Enfilade

Eighteenth-Century Art and the Marketing of Classical CDs

Posted in marketplace (goods & services), today in light of the 18th century by Editor on December 22, 2012

B Y  M I C H A E L  Y O N A N

The visuals that adorn classical recordings are not usually of terribly high quality. CD packaging often seems an afterthought, and when designers try to be creative, bad things sometimes happen (as demonstrated by this Pinterest collection of Worst Classical Album Covers Ever). The age of early stereo LPs probably marked the peak of production values. The famous Dario Soria series of recordings on RCA, issued in the 1960s, featured deluxe packaging with lavish booklets printed on embossed cardstock and brimming with reproductions of art works, recording session photos, and scholarly essays. They remain prized collectors’ items.

The 1970s saw packaging standards decline, and the advent of CDs in the 1980s just made things worse. The smaller format of compact discs reduces the impact of visuals, and the paper inserts are typically flimsy and poorly printed. You might be buying good music, but you typically get an ugly object.

Figure 1Why does it matter, one might ask? Isn’t the music the point? It is, but the visual aspects still work to entice buyers and, in the case of obscure classical music, to suggest what they’re buying. For many, the real item on offer is a mood. Music creates mood, and savvy music marketers know that the right packaging helps. You might even say that since handling the packaging precedes listening to the music, it inflects how one comprehends what one hears.

Recent moves to improve the physical character of classical CDs have enlisted eighteenth-century art to work its magic. Exceptionally successful in this regard is an independent publisher from Belgium, Out There Music. One of its labels, Alpha, notably pairs excellently performed music and strikingly beautiful packaging. In fact, Alpha claims to make “records that are as beautiful to look at as to listen to…”, striving to “shape each production into a unique object reflecting the centuries-old links between various forms of artistic expression.”

Figure 2Take, for example, the CD, “Le Berger poète” (Alpha 148), which features eighteenth-century French music for flute and musette de cour.
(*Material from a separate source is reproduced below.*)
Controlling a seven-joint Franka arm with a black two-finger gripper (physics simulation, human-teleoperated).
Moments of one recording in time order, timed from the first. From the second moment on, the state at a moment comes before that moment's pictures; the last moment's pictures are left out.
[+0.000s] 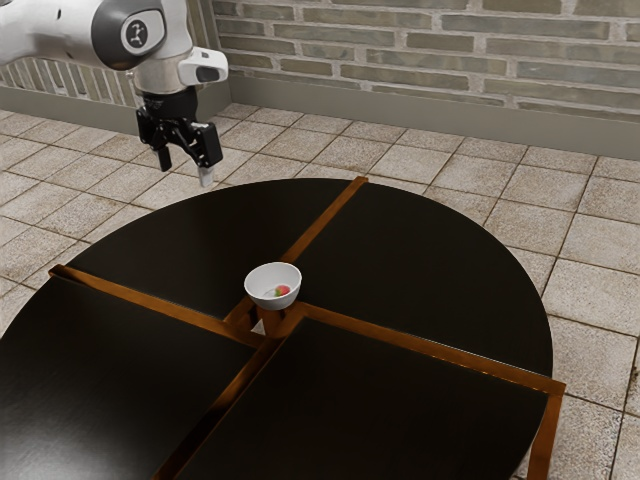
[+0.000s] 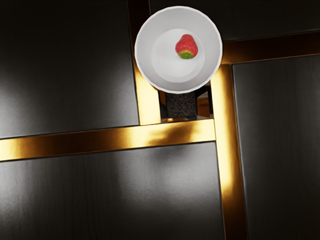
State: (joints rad) arm 0.01 0.09 0.01 -1.55 0.06 1.62 0.12
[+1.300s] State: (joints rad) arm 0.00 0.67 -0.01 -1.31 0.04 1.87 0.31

On the cover is a detail of Hyacinthe Rigaud’s Portrait of Gaspard de Gueidan Playing the Musette de cour, 1738. This image on a simple level helps the buyer visualize a musette, an instrument most of us have never seen. It’s a small bagpipe that enjoyed great popularity among French nobles with rustic proclivities. Its sound is reminiscent of an oboe’s or, less charitably, a kazoo’s. Inside there is a full reproduction of Rigaud’s painting and an additional detail from Gueidan’s garments, both framed by richly colored marbling. Included is a 45-page booklet introduced by a reproduction of an eighteenth-century musical title page. If the recording aims to evoke the world out of which this music comes, then the pictures help, and as someone who loves recorded music, I can say that the combination of visual and aural together powerfully suggest a long lost ambience.

Figure 3“Le Berger poète” isn’t unique. Other Alpha CDs feature high-resolution details of images by Vigée-Lebrun, Goya, Nattier, Liotard, and Tiepolo in equally creative and often gorgeous packaging. Ramée, another label from Out There, uses a similar design principle but shifts the focus from images to objects. Ramée’s covers feature pictures of early modern textiles, metalwork, silver, furniture, architectural elements, and machines. Both labels make frequent use of cropping and details, design choices that counteract the CD’s physical limitations. I’d like to think that such choices are especially apposite for the eighteenth century, an era so fascinated by fragments, ruins, and oblique views. Ramée’s mission statement is even bolder than Alpha’s in that they seek to “create CDs as complete objets d’art,
because we believe the ear’s pleasure is intimately tied together
with that of the eye and the hand.” I agree.

Figure 4I find it interesting that as we increasingly download our music, a process that would indicate the obsolescence of the CD altogether, not only is the CD not (yet?) going away, but in fact it is becoming more and more beautiful (Out There offers recordings both as digital downloads and as CDs). Even with downloaded music, art can remain a component of the musical experience.  The new iTunes redesign continues to let you pair every song with a picture, be it the album cover or an image of one’s choice. It’s another way of doing what Soria did earlier and Alpha and Ramée do now, namely setting the tone for the ear’s experience.